Шрифт:
Интервал:
Закладка:
Один из древних некрополей
Конец Павсания таков. Когда он стал налаживать связи с Ксерксом, стремясь заполучить власть над всей Элладой (пусть и в качестве персидского сатрапа), и предложил ему власть над Спартой и Грецией, перс отреагировал сдержанно. Не помогло и то, что он посватался к девушке из рода Ахеменидов… Но факт остается фактом – Павсаний был готов предать малую и большую родину, как некий серый лис предавал (и не раз) свою большую и малую родины. Даже потеряв надежду на власть у себя на родине, он попытался вести переговоры с персами, смертельным врагом эллинов. Надеялся, что те оценят по заслугам его предательство. Узнав об этом, спартанцы долго колебались. Письмо Павсания к сатрапу Артабазу стало веской уликой измены. Коль скоро Павсаний обвинялся в этом, ему уже не было спасения. Не помогло и то, что он, как и Фемистокл, названный сообщником, был известным человеком… Одним словом, спартанцы, несмотря на то что он спрятался в священном храме, замуровали его там живьем. Когда он потерял силы от голода, предателя вынесли и бросили в овраг, где он и испустил дух.
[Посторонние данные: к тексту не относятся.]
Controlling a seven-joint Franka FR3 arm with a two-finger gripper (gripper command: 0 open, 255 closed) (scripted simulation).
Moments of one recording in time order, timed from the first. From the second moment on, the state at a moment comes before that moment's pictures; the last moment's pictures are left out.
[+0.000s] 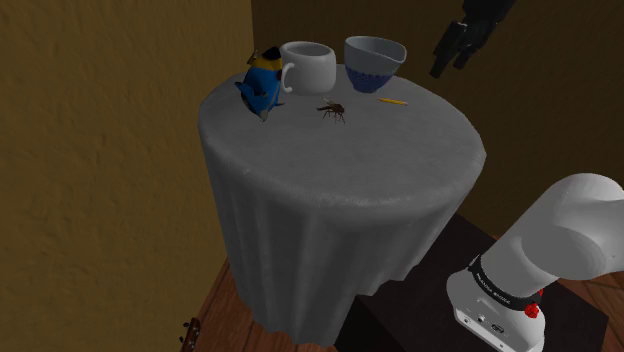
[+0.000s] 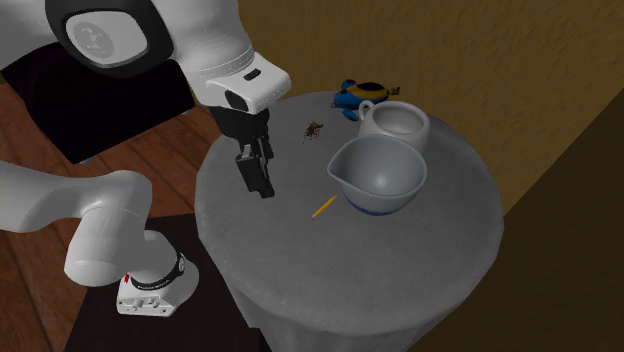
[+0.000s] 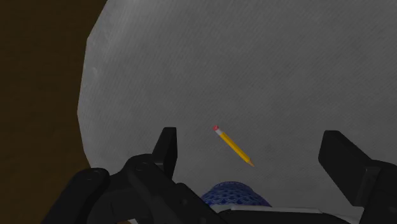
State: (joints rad) arm 0.00 -0.82 -0.05 -2.32 -0.09 1.68 -0.01
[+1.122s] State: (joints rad) arm 0.14 -0.42 0.15 -2.12 0.00 1.77 0.06
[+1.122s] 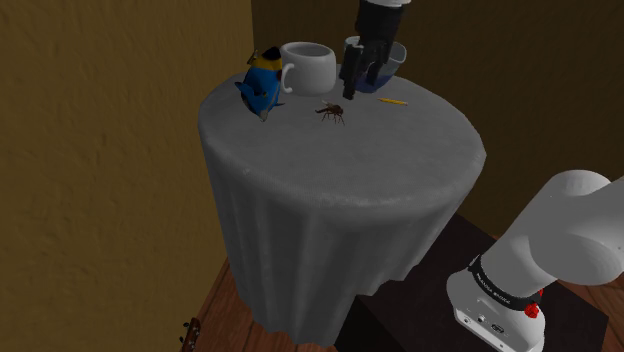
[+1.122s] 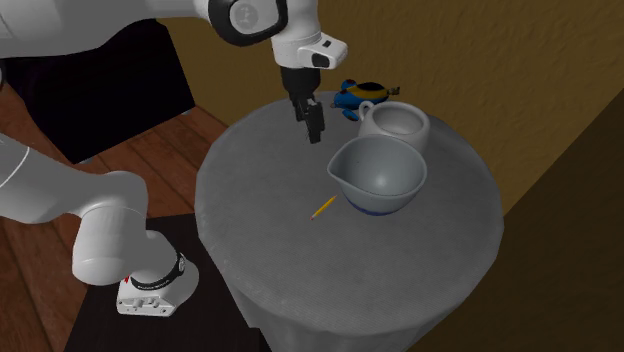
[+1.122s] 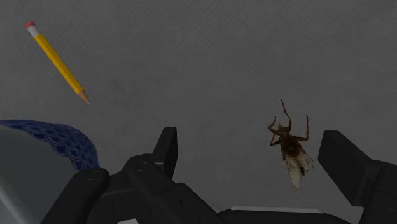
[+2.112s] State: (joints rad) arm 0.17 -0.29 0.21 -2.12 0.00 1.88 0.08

Спартанцам, к их чести, хватило воли, ума, мужества уничтожать предателей. Мы же позволяем негодяям спокойно разгуливать по улицам, выступать с речами, создавать партии, печатать книги, посещать соревнования и театры, отмечать юбилеи, и награждаем их, хотя смерть была бы им самой достойной наградой. Но и в этом нет ничего необычного для греков (и для нас). Вспомним, во времена вторжения персов в 490 году до н.э. дорогу полчищам персов вглубь Греции (когда случилась Марафонская битва) указывал не кто иной, как бывший афинский тиран Гиппий, сын Писистрата.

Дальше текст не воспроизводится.